The municipal bond market may not be thought of as an epicenter of environmentally conscious investing options, but a new breed of exchange traded funds is flipping that script.
That group includes the SPDR Nuveen Municipal Bond ESG ETF (MBNE ), which debuted in April. Indeed, MBNE is clearly a rookie ETF, but it might just be a well-timed one because green municipal bonds are the fastest-growing segment in the expansive municipal debt market.

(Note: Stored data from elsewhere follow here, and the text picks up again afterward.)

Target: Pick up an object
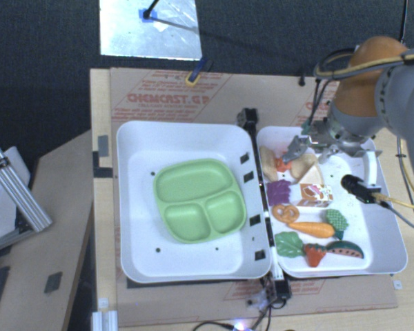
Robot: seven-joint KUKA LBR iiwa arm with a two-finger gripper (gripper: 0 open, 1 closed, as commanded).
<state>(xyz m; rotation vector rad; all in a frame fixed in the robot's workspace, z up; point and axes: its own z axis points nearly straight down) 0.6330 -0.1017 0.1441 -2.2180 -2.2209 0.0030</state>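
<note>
The gripper (300, 147) hangs low over the far left part of the right bin (386, 243), at the end of the grey arm (400, 95) with its orange band. Whether it is released or clenched cannot be told from this angle. Just beneath and beside it lie a pale bread-like piece (305, 165) and a tan piece (269, 161), with a small red bit (281, 163) between them.

Nearer the camera in the same bin sit a purple bunch of grapes (279, 191), a small carton (314, 195), a pretzel (286, 213), a carrot (310, 229), a green waffle-textured piece (337, 220), a green leaf (288, 243), a strawberry (314, 255) and a watermelon slice (345, 249).

The left bin (134, 150) holds a green tray (199, 200) with 3 compartments. Both bins rest on the desk (165, 95).
</note>
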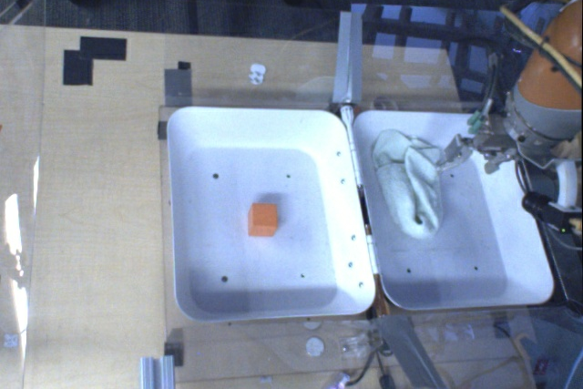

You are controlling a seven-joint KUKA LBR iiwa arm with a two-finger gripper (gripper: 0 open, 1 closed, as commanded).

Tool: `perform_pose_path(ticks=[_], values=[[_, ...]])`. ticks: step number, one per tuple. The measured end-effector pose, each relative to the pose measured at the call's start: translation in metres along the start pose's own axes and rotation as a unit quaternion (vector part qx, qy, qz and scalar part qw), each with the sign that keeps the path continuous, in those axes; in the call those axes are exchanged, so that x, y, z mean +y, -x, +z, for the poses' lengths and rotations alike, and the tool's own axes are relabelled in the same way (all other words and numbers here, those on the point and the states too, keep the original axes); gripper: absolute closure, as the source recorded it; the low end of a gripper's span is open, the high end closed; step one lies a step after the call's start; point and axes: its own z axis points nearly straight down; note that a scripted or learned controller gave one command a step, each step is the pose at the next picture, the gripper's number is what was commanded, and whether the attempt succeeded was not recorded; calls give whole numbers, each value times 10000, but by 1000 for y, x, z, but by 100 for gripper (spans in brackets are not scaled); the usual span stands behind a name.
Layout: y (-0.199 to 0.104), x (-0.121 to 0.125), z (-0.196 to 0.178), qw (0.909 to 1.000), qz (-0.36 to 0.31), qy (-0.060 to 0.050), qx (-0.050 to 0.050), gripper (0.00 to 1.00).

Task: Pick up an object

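A small orange cube [263,220] sits near the middle of the left bin [196,196]. A crumpled white cloth [407,182] lies in the left half of the right bin [510,278], close to the divider. My gripper [469,148] hangs over the right bin's upper part, just right of the cloth's top edge, below the orange band on the wrist [549,77]. Nothing is visibly held in it.
A metal rail [345,59] runs up from the gap between the two bins. Black cables [547,209] hang beside the arm at the right bin's right rim. Black tape marks [91,57] lie on the wooden bench at the far left.
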Motion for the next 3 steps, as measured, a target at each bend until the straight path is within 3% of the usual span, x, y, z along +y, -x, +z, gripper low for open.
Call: perform_pose_path(ticks=[1, 2, 3], values=[[-49, 48, 10, 10000, 95, 7, 1, 0], [-30, 19, 101, 9991, 415, 27, 0, 0], [-31, 21, 90, 9992, 403, 44, 8, 100]])
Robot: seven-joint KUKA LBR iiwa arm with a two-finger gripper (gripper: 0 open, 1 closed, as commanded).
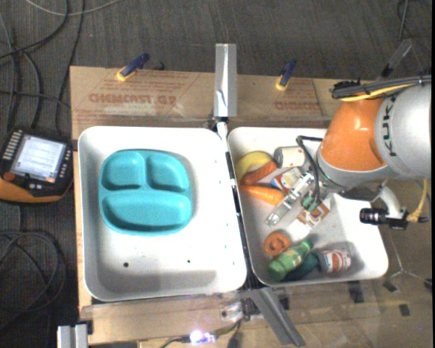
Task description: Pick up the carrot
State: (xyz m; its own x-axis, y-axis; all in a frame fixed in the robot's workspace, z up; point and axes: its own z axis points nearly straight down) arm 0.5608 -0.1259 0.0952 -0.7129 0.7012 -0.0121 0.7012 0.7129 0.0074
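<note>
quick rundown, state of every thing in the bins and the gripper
carrot: lying flat in the right bin, left of the gripper, not held
gripper: low over the right bin, nothing seen between its fingers
blue tray: flat in the left bin, compartments bare
green bottle: on its side
can: on its side by the near wall
yellow fruit: resting in the far left corner
</note>
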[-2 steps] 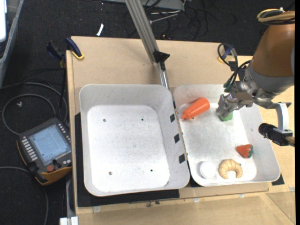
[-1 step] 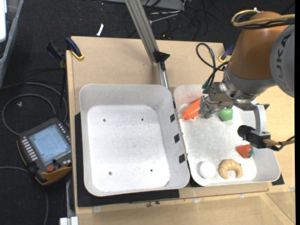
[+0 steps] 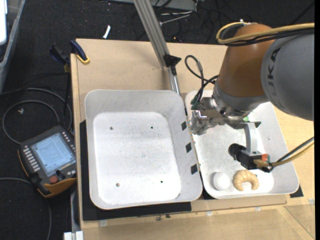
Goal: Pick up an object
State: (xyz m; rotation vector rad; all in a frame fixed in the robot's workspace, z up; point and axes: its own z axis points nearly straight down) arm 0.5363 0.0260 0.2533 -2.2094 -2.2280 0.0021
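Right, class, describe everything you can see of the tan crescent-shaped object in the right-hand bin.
The tan crescent looks like a small croissant: golden-brown, ridged, curved, with both tips pointing to the near rim. It lies flat on the floor of the right bin, close beside a white ball; whether they touch is unclear.

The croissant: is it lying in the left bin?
No, the croissant lies in the right bin, beside a white ball.

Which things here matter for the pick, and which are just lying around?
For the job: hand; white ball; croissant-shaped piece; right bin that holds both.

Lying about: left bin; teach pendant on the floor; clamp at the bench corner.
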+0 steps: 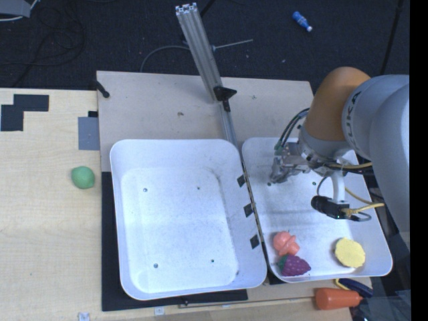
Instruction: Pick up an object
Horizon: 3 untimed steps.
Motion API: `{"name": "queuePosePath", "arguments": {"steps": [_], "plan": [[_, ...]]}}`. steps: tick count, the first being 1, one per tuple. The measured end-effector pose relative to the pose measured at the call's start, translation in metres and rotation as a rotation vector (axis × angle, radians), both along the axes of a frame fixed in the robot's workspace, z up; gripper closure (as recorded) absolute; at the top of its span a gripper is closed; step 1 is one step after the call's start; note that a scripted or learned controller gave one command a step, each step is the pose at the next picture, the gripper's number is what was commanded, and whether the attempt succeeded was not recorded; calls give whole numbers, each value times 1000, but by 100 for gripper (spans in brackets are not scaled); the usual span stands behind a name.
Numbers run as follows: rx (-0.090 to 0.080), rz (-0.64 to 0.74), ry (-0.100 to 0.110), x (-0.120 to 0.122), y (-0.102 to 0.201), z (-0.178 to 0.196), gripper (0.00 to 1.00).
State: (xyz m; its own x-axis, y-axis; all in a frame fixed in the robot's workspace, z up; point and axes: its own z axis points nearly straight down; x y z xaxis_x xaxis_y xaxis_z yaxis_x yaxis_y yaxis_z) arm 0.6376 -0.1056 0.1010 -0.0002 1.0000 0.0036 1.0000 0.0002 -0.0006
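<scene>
You can count the pick as not yet made: the tool (279,171) hangs over the upper part of the right bin (302,206), its grip state impossible to tell, well apart from the pink toy (286,242), purple toy (294,265) and yellow toy (350,253) lying along its near edge.

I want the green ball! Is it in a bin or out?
Out. The green ball lies on the wooden bench, left of the left bin, apart from it.
</scene>
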Motion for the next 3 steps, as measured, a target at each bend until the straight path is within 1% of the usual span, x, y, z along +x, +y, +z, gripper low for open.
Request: {"name": "queuePosePath", "arguments": {"steps": [1,2,3], "plan": [[-4,0,-4,1,9,49,100],[-4,-1,-5,-7,12,98,100],[-4,-1,-5,-2,12,160,100]]}}
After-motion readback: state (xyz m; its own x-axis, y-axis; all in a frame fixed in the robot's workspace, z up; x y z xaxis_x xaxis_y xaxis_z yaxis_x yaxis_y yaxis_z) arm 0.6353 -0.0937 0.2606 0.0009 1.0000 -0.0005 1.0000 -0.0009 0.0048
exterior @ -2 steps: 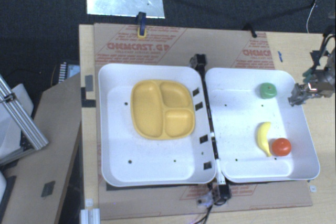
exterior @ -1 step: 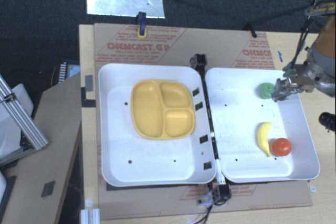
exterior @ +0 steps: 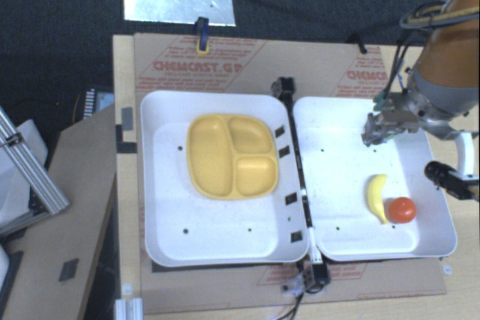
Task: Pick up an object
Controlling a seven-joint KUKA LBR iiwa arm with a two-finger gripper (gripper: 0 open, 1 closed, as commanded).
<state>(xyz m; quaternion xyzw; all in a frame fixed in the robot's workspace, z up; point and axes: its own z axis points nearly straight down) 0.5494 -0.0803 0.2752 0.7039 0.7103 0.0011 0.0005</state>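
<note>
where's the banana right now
The banana lies in the right bin, toward its near right corner, touching the orange-red ball on its right.

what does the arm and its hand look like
The arm is grey with a broad orange band above the wrist and dark cables looping along it. Its hand is a small grey metal assembly with a boxy, blurry outline.

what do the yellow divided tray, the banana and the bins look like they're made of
Yellow divided tray: looks like moulded plastic, matte, one even colour with rounded compartment walls. Banana: probably a plastic toy, uniform yellow and smooth, though a real one can't be ruled out. White bins: thin formed plastic, slight sheen on the rolled rims.
</note>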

“Municipal Green Bonds, issued by state and local governments to fund environmentally beneficial capital projects, are not currently a large percentage of total municipal bond issuance, but have recently gained significant traction. Since the Commonwealth of Massachusetts’ inaugural Green Bond issuance in 2013, municipal Green Bond issuance has increased nearly threefold over a rolling five year period, jumping 40 percent YOY to reach a record $14 billion in 2020,” according to Fidelity research.
Actively managed, MBNE benchmarks to the Bloomberg 3-15 Year Blend (2-17) Municipal Bond Index. That index is a basket of various muni bonds, including “state and local general obligation bonds, revenue bonds, pre-refunded bonds, insured bonds and municipal lease obligations.”
Overall, MBNE holds 91 bonds. That’s a small roster relative to traditional municipal bonds ETFs, but it could grow over time, particularly as the market grows. Additionally, there’s mounting evidence to suggest that green munis are relevant additions to fixed income portfolios.
“Investors interested in socially responsible investments and earning tax exempt income may want to consider whether Green Bonds have a place in their portfolios. Provided that the bonds meet the investor’s current investment objectives and that the investor understands the associated risks, Green Bonds may present a unique investment opportunity,” added Fidelity.
An appealing point in favor in of MBNE is that green munis are an extension of a familiar though often overlooked theme when investing in municipal bonds. Specifically, these bonds are usually issued for positive projects, such as new roads or schools. MBNE takes that concept a step further by introducing sustainability to the equation.
“Arguably, the municipal bond market has long provided investors with the chance to invest in projects or entities that drive positive social impact through investment in their communities. However, the advent of Green Bonds presents municipalities with an innovative opportunity to explicitly market their bonds as socially and environmentally conscious investments,” concluded Fidelity.